== Collected data ==
============
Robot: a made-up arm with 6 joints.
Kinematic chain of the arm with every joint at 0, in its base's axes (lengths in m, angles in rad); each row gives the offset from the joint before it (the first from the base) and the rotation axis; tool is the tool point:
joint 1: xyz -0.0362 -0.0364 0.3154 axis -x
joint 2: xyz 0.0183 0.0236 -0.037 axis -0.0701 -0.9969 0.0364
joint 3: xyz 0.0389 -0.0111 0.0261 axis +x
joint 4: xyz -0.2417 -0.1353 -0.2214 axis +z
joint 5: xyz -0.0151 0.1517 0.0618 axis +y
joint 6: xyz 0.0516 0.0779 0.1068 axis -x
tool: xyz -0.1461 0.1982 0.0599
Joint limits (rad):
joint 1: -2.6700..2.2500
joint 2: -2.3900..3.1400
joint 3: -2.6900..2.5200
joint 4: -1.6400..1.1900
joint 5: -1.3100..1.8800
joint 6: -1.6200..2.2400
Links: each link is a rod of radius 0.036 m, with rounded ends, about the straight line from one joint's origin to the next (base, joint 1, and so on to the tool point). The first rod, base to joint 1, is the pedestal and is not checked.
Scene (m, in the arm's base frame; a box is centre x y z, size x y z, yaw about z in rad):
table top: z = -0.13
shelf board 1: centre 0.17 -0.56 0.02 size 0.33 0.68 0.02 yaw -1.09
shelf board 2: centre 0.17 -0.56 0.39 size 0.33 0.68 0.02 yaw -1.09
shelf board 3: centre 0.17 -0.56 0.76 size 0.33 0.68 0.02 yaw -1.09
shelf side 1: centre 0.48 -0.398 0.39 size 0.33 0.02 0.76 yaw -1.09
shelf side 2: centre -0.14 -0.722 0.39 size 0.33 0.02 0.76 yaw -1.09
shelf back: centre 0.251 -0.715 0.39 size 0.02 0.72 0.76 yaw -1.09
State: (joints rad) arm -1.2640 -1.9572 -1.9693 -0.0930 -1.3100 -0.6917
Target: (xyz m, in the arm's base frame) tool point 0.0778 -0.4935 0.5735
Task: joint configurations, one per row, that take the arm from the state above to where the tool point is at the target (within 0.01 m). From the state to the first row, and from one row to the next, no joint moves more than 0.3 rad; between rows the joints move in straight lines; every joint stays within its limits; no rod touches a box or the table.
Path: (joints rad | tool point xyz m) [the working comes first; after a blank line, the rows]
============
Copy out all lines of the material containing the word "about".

Links: each link is a rod of radius 0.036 m, with rounded ends, about the straight line from one joint's origin to the next (base, joint 1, and so on to the tool point). The first rod, base to joint 1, is the pedestal and is not checked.
Scene (m, in the arm's base frame; a box is centre x y z, size x y z, yaw about z in rad):

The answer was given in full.